__Activity__
Where a line below holds the string "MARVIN", copy that line.

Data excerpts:
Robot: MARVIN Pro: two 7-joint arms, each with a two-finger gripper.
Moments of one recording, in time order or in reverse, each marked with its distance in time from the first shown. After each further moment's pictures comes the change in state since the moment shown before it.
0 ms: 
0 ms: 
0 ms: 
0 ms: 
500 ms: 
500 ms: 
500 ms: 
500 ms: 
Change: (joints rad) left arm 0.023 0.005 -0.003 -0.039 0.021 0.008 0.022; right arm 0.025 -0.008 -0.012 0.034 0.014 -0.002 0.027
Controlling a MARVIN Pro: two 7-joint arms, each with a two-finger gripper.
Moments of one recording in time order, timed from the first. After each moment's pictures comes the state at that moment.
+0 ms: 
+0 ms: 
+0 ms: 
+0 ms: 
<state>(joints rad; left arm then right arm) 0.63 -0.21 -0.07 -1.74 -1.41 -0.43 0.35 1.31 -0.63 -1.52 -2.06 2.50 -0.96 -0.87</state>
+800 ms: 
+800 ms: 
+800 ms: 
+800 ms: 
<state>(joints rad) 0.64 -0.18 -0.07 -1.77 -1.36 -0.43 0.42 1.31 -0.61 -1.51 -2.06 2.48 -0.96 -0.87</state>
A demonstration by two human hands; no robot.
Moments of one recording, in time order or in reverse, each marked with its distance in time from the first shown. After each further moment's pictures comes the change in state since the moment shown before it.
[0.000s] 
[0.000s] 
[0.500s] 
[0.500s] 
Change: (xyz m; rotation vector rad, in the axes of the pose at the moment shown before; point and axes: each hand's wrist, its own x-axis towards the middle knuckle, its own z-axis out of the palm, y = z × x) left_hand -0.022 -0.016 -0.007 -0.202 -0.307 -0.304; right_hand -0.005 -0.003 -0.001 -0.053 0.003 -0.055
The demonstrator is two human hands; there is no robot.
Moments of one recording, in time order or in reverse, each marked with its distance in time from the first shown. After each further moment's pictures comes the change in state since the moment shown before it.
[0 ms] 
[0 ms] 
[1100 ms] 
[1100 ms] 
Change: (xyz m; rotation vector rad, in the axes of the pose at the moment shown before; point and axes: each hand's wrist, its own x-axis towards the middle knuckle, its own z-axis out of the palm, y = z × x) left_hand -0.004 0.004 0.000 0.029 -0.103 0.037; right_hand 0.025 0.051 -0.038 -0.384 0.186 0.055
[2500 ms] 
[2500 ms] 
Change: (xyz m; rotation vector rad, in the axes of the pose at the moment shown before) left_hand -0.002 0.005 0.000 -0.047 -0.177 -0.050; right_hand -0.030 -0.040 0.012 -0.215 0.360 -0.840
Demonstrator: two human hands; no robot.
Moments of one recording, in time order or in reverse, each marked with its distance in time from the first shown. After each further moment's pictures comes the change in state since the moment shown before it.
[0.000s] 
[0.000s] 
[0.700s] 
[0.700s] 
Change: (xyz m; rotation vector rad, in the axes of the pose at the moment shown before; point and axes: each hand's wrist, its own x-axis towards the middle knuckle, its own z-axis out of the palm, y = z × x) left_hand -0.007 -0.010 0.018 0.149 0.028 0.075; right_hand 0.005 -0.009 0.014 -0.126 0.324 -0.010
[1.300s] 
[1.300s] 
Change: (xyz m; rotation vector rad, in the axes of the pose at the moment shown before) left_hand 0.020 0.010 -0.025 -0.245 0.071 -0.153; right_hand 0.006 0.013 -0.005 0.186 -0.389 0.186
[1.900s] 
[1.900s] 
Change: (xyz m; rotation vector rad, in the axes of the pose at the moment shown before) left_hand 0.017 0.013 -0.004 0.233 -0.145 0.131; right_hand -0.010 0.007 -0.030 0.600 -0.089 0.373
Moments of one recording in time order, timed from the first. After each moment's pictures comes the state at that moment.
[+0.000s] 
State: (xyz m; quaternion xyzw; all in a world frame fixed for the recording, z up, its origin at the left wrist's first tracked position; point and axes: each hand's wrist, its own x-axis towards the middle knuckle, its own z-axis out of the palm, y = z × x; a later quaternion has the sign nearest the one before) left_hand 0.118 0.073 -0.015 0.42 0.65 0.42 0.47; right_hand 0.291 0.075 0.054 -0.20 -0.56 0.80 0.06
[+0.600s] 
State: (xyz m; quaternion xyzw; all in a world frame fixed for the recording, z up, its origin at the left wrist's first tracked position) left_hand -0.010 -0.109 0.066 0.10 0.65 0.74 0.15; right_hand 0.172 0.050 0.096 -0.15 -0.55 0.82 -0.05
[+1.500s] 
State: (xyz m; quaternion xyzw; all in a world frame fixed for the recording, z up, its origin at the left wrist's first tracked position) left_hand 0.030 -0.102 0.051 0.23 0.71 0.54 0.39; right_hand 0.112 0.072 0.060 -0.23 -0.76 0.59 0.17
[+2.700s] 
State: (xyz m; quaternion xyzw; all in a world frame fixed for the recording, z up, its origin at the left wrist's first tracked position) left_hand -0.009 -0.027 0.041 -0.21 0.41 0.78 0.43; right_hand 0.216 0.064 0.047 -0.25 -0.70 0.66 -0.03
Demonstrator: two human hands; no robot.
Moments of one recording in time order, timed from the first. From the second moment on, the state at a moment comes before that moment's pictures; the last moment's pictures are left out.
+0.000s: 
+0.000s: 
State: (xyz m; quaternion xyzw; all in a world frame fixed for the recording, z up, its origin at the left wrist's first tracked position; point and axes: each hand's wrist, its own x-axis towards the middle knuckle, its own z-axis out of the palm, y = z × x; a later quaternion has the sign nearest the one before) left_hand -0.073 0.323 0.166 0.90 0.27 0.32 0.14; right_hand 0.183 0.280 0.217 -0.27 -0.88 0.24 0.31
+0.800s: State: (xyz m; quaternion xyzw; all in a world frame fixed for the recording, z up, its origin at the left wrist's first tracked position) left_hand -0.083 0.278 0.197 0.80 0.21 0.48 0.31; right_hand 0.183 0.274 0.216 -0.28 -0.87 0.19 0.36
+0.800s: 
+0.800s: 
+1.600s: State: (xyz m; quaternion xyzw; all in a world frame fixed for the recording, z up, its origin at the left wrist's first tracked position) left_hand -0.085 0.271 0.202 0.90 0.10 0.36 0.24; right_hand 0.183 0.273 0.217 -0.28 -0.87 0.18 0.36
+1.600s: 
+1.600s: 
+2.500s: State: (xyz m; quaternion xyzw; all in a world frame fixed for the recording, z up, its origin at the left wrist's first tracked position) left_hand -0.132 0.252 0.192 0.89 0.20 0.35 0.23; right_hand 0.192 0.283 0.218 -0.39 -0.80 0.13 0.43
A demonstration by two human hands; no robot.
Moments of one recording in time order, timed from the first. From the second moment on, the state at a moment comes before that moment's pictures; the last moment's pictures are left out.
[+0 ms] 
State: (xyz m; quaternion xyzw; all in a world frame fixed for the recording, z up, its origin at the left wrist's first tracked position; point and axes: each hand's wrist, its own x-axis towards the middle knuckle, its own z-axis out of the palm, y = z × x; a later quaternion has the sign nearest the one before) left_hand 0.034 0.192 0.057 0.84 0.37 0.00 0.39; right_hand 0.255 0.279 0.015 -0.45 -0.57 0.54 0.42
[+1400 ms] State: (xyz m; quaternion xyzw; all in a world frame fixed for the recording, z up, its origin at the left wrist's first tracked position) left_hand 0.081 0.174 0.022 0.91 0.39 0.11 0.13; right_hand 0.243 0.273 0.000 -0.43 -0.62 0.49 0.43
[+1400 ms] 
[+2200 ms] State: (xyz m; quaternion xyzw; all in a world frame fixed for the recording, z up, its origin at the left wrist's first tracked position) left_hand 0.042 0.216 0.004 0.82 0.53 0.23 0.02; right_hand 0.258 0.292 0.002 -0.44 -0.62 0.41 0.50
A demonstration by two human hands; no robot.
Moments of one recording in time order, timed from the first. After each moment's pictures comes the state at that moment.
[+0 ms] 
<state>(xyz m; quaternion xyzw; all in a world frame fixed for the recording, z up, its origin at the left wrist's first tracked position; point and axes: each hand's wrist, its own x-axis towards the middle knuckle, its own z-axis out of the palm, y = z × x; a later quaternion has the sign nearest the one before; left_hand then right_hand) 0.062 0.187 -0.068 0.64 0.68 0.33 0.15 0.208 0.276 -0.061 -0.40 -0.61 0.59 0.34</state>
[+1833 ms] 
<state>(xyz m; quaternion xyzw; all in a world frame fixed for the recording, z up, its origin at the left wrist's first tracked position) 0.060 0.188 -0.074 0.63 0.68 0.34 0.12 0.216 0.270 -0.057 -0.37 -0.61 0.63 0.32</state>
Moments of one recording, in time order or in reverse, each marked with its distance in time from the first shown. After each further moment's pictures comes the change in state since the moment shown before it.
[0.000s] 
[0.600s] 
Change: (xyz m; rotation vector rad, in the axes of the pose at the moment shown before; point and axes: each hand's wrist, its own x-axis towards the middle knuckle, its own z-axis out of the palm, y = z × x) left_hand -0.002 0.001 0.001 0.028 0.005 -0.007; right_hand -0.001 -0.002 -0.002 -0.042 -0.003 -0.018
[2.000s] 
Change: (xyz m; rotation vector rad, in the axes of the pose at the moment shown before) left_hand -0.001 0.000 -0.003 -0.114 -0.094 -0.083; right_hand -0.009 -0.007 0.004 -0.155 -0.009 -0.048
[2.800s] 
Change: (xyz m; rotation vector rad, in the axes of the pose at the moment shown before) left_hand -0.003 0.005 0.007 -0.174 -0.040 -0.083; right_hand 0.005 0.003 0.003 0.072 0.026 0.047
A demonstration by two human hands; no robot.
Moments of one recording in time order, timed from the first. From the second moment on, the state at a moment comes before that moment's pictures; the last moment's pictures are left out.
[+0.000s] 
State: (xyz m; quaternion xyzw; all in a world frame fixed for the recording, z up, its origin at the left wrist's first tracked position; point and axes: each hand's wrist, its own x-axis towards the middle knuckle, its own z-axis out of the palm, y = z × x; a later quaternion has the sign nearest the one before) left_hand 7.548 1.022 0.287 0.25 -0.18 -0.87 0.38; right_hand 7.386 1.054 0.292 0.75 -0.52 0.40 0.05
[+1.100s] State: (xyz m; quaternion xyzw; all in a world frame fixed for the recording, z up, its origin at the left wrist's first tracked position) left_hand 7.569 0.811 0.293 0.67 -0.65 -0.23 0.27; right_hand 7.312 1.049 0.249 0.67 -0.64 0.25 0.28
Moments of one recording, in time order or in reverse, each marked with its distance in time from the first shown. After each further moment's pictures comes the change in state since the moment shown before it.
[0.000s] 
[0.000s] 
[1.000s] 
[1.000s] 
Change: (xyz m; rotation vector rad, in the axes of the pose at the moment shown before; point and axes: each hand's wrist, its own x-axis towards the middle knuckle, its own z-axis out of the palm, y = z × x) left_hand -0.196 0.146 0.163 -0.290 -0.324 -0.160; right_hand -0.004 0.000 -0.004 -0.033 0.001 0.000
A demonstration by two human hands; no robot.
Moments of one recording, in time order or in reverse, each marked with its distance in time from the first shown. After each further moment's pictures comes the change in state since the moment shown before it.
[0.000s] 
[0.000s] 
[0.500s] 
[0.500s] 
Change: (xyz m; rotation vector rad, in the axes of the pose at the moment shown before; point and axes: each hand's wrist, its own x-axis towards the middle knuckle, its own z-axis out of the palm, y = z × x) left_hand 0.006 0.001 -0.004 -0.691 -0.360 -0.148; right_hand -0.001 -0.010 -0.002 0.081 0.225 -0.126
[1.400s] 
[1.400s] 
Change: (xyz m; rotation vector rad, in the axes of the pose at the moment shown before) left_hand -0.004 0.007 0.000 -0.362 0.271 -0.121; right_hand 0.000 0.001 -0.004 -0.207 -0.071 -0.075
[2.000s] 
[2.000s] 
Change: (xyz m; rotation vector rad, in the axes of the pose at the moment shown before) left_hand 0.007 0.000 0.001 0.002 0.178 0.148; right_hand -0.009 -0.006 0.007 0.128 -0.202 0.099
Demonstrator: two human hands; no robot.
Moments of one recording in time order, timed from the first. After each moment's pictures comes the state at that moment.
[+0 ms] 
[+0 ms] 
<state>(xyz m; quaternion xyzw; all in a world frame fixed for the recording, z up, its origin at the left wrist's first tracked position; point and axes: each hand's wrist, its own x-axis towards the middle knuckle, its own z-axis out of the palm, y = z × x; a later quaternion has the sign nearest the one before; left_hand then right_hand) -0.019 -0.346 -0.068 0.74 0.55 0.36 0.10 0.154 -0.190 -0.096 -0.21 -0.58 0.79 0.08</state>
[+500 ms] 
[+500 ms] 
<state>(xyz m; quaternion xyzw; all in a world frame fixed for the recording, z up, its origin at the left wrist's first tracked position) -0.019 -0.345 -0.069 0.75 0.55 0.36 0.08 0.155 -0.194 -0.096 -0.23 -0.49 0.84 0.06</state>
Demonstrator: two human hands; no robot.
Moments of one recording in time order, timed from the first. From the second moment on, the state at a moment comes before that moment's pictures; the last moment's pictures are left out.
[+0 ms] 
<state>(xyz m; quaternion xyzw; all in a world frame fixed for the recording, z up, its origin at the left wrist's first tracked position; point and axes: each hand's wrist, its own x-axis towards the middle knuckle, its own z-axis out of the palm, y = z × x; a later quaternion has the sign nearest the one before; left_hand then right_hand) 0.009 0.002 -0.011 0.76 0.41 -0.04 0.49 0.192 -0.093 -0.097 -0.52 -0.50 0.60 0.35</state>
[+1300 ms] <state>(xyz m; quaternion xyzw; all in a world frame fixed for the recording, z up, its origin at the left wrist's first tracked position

__Solution__
Robot: MARVIN Pro: two 7-joint arms, each with a two-finger gripper.
Controlling a MARVIN Pro: two 7-joint arms, each with a two-finger gripper.

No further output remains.